Brief:
Search the data for "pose". Each line containing it is to be copied.

Available data:
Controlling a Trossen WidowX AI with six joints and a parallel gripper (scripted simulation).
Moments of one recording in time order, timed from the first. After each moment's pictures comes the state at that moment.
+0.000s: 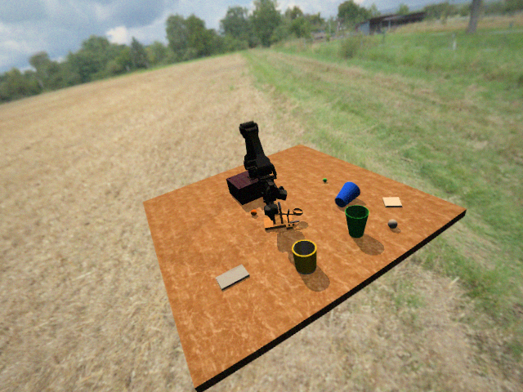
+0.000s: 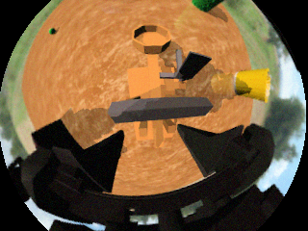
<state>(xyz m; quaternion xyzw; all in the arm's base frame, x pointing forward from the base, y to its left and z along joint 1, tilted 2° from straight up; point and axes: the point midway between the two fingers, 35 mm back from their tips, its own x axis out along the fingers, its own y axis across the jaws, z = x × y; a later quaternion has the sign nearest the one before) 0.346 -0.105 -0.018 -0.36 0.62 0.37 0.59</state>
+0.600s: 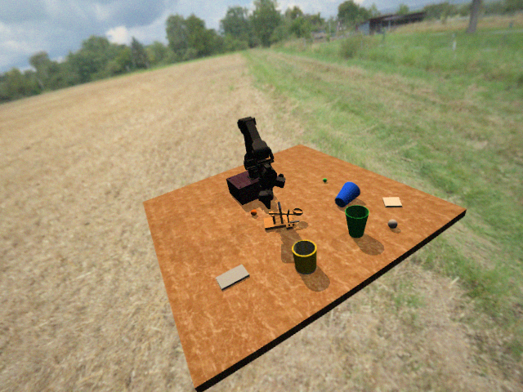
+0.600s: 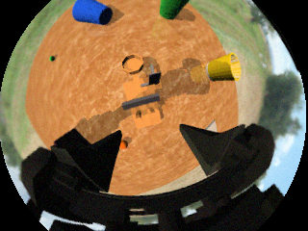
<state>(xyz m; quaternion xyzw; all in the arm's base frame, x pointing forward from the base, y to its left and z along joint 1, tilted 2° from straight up) 0.355 -0.107 0.054 -0.32 0.63 0.30 0.63</state>
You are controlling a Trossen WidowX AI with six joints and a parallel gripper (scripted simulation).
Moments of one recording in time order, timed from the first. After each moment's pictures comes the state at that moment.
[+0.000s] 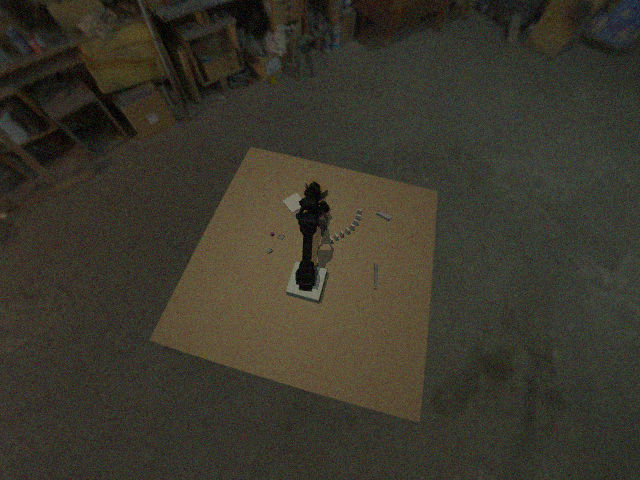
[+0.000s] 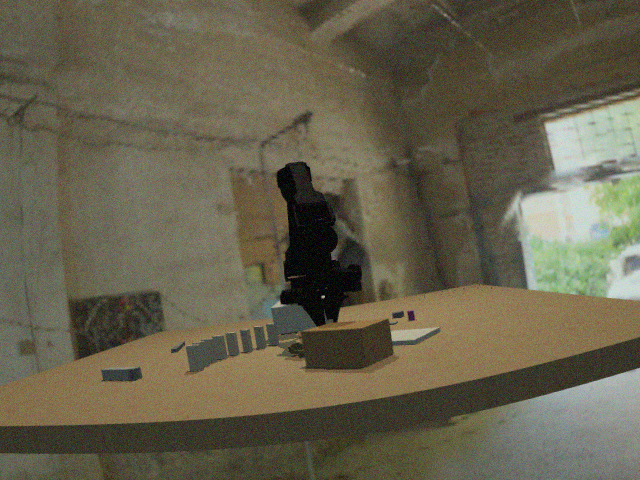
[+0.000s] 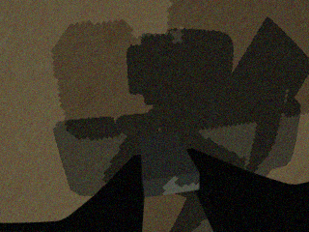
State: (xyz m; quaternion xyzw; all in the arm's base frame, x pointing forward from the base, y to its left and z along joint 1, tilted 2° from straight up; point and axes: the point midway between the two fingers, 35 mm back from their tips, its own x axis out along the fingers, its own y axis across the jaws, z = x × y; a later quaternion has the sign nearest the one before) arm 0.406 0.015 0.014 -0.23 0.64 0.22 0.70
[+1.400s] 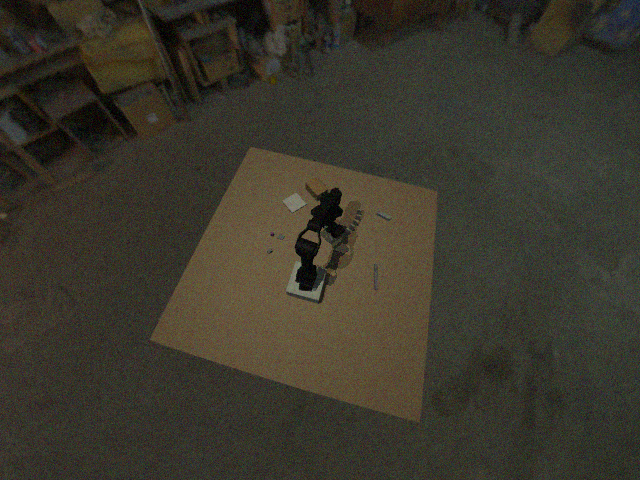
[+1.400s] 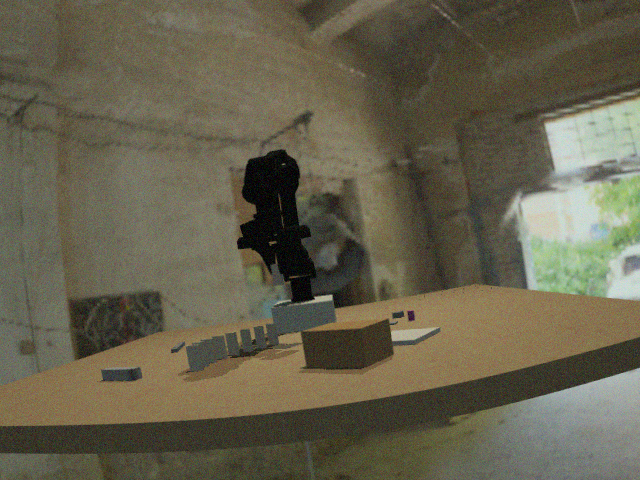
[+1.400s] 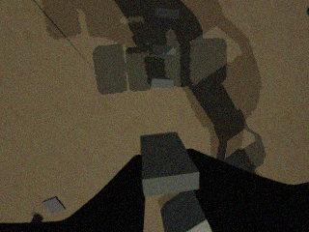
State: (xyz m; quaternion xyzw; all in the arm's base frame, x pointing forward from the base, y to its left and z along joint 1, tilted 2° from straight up) arm 0.270 -0.070 0.136 0.27 0.64 -0.25 0.67
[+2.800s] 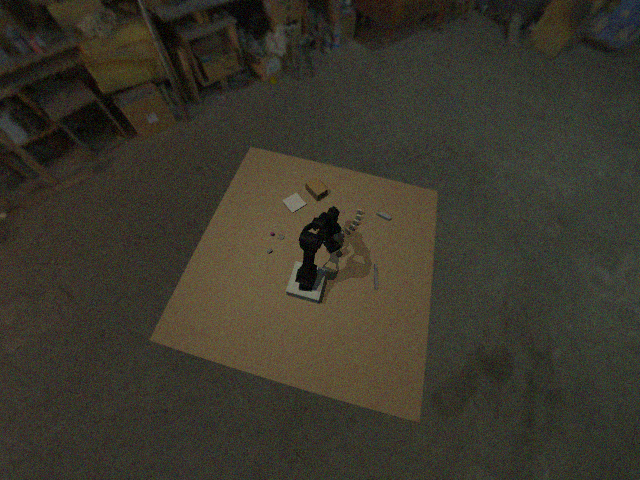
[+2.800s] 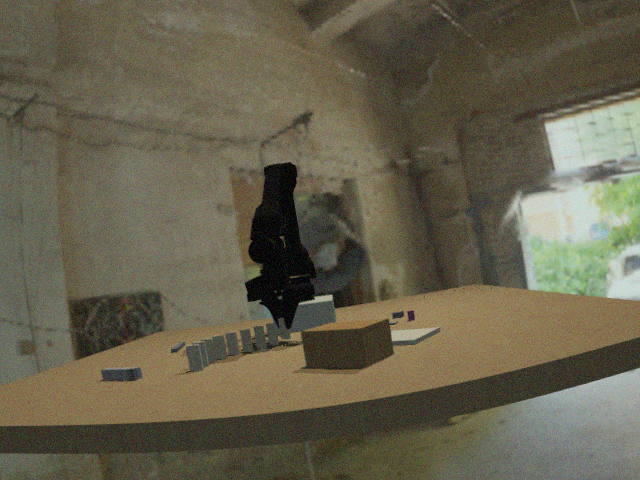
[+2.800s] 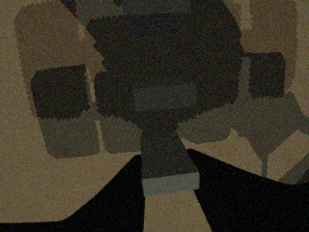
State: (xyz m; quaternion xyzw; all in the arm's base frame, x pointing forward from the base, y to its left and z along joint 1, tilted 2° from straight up) arm 0.264 -0.072 0.005 0.32 0.61 -0.30 0.66
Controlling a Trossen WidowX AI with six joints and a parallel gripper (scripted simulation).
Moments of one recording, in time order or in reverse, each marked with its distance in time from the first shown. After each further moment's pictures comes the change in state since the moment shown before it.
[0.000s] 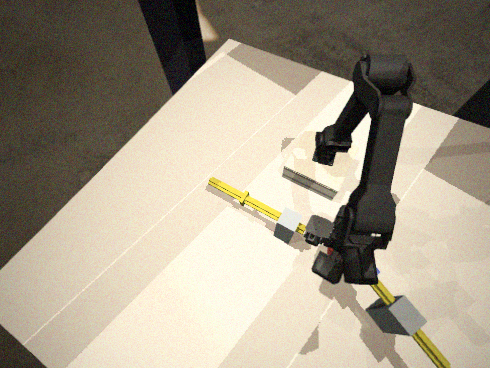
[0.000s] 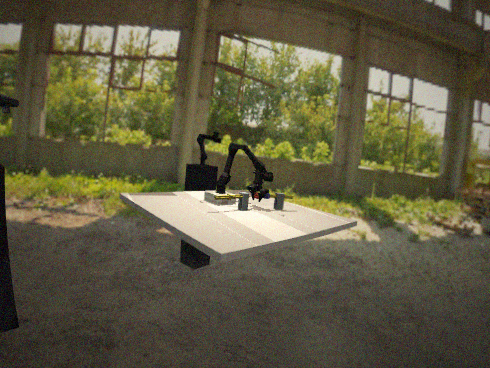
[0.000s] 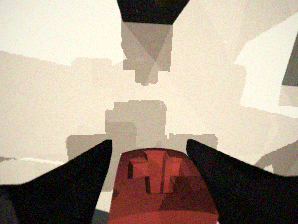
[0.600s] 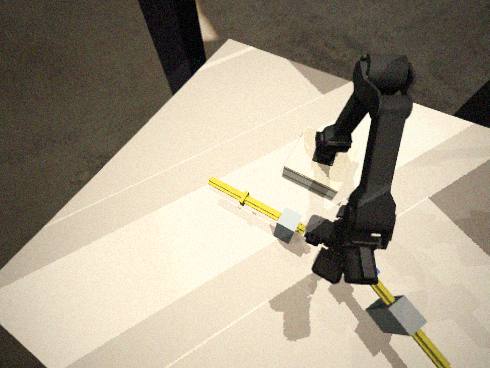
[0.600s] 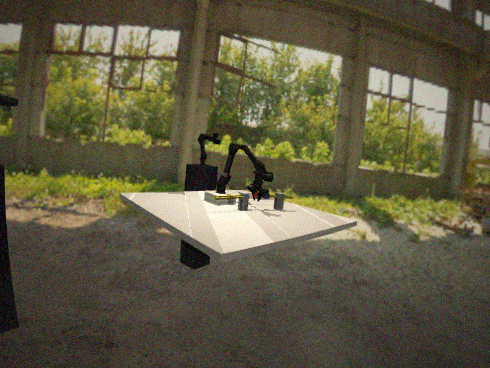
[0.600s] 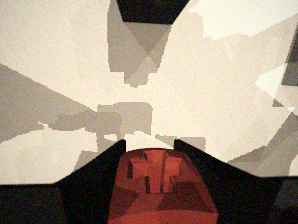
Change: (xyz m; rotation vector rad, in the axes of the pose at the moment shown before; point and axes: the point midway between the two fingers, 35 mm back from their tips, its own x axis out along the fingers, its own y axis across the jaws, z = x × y) arm 0.000 0.000 0.000 0.000 0.000 -0.001
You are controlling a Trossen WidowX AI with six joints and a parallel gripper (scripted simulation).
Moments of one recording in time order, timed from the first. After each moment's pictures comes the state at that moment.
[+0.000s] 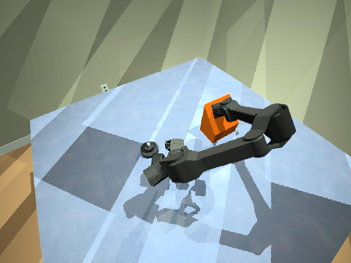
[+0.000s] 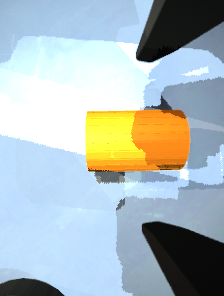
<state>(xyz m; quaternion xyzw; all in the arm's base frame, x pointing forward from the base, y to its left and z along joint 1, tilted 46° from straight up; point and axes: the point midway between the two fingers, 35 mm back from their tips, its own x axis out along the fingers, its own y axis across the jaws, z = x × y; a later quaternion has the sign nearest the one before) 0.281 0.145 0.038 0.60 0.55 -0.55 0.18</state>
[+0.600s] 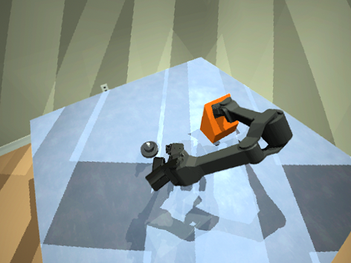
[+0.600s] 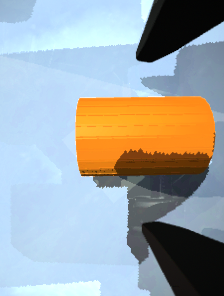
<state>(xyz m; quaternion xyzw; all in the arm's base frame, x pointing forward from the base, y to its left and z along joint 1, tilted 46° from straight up) 0.279 0.166 0.019 0.60 0.55 -0.55 0.18</state>
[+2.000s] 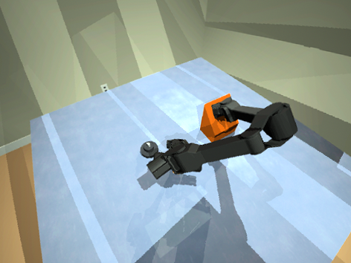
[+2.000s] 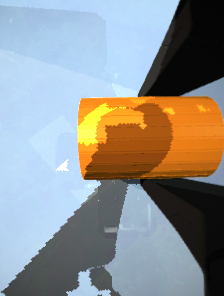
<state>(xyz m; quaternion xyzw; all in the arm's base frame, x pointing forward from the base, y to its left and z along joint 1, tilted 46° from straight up) 0.274 0.159 0.014 0.64 0.56 -0.51 0.13</state>
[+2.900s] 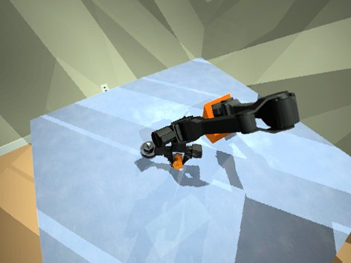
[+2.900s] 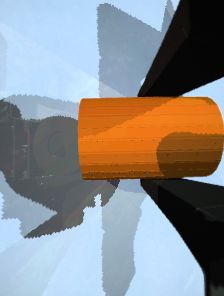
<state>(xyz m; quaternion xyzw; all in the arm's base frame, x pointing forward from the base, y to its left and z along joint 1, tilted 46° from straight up) 0.261 0.134 0.005 0.75 0.57 -0.34 0.00</state>
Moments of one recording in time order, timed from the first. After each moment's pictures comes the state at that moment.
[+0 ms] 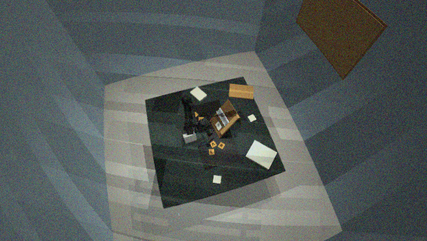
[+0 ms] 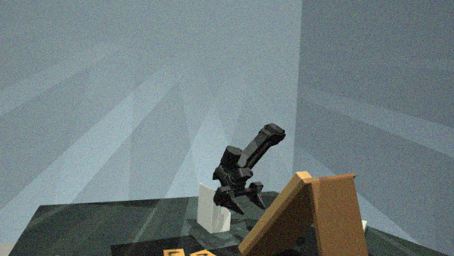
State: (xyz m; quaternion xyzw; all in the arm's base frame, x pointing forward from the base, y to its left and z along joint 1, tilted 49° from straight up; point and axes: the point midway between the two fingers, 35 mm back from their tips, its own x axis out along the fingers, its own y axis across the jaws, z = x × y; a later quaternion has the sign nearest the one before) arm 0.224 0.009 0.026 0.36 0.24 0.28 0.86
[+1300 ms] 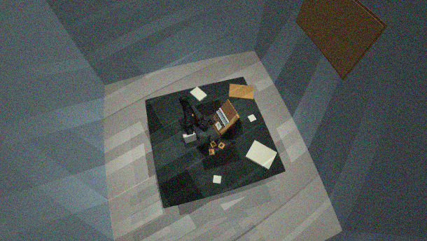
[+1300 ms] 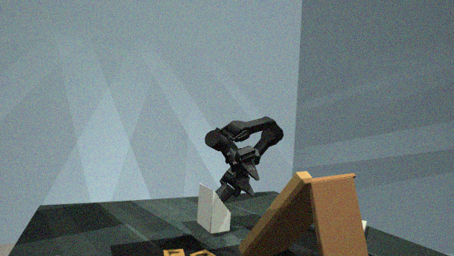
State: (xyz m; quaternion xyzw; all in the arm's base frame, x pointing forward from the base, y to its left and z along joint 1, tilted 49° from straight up) arm 0.231 -0.045 0.080 -0.16 0.09 0.43 0.88
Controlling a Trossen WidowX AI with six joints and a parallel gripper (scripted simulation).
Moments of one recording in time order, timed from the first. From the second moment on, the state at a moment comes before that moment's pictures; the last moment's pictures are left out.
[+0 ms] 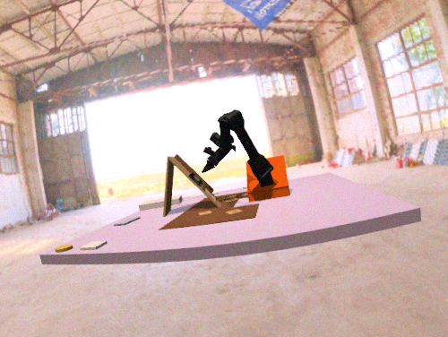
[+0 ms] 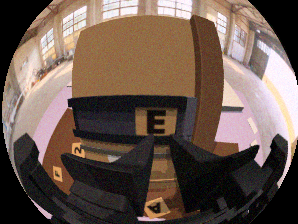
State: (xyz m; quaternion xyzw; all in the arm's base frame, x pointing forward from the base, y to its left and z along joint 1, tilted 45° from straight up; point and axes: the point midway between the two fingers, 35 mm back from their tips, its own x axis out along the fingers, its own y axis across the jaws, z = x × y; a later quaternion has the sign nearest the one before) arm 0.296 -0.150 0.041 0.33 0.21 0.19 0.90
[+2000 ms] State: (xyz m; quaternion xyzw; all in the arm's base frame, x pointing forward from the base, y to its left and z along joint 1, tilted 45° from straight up) arm 0.323 -0.124 0.078 0.24 0.51 0.30 0.77
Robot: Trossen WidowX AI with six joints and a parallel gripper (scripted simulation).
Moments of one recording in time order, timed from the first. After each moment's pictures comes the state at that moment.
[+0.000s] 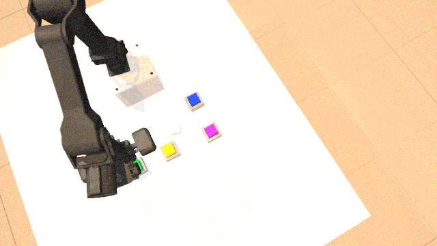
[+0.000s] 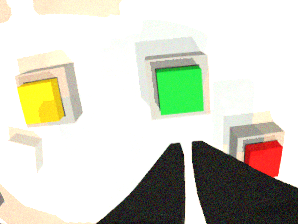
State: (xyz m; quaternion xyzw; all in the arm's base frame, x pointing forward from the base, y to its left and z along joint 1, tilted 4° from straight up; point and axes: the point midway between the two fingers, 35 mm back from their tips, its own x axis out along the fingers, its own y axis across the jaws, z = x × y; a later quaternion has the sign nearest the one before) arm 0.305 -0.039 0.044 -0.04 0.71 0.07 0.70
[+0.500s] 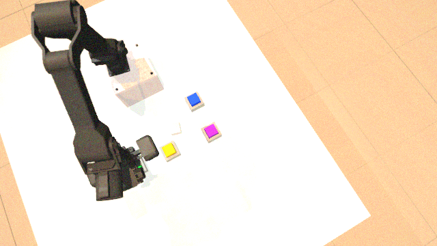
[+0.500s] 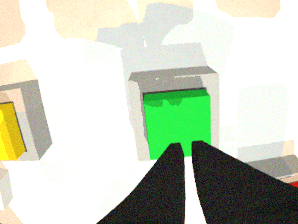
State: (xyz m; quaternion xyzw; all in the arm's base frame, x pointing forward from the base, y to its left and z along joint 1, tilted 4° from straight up) arm 0.307 -0.043 -0.017 -0.04 0.70 0.08 0.70
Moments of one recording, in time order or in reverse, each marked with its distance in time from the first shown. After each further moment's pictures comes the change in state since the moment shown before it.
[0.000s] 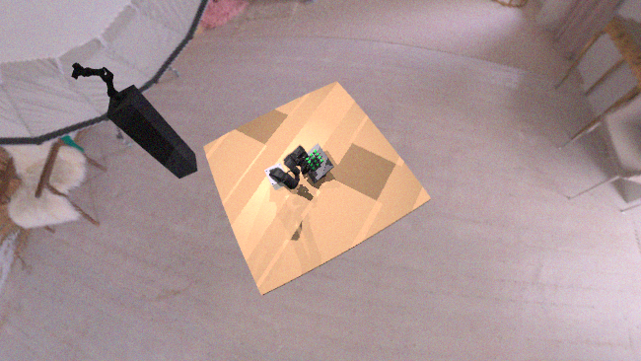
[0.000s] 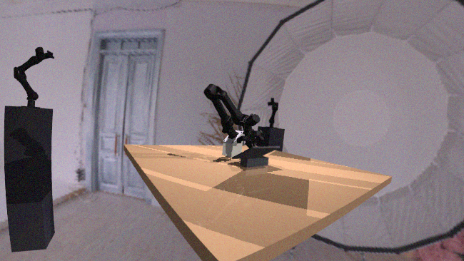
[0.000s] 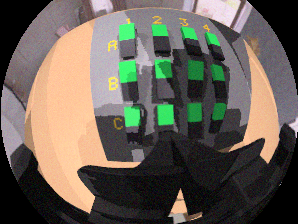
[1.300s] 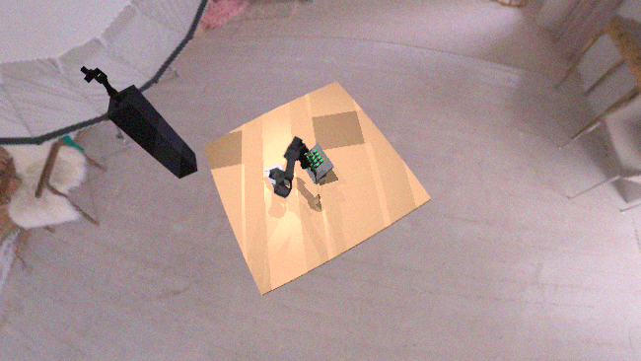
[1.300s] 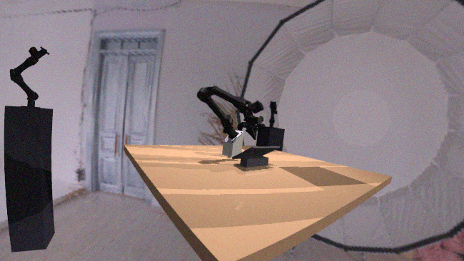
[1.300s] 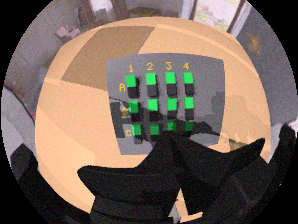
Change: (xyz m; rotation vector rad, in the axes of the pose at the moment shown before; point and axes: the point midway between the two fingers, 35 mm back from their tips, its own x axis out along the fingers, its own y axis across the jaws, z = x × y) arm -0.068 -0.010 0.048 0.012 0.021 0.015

Solution for this exercise:
Change: (xyz m; rotation vector rad, in the axes of the pose at the moment shown before; point and axes: the point midway between the two fingers, 35 mm back from their tips, its own x axis out along the fingers, its own y axis across the jaws, z = x × y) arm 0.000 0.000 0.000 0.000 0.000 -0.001
Change: (xyz m; rotation vector rad, in the axes of the pose at the moment shown before; point and axes: the point midway between the two fingers, 35 mm back from their tips, its own x axis out along the fingers, its own y axis across the jaws, z = x × y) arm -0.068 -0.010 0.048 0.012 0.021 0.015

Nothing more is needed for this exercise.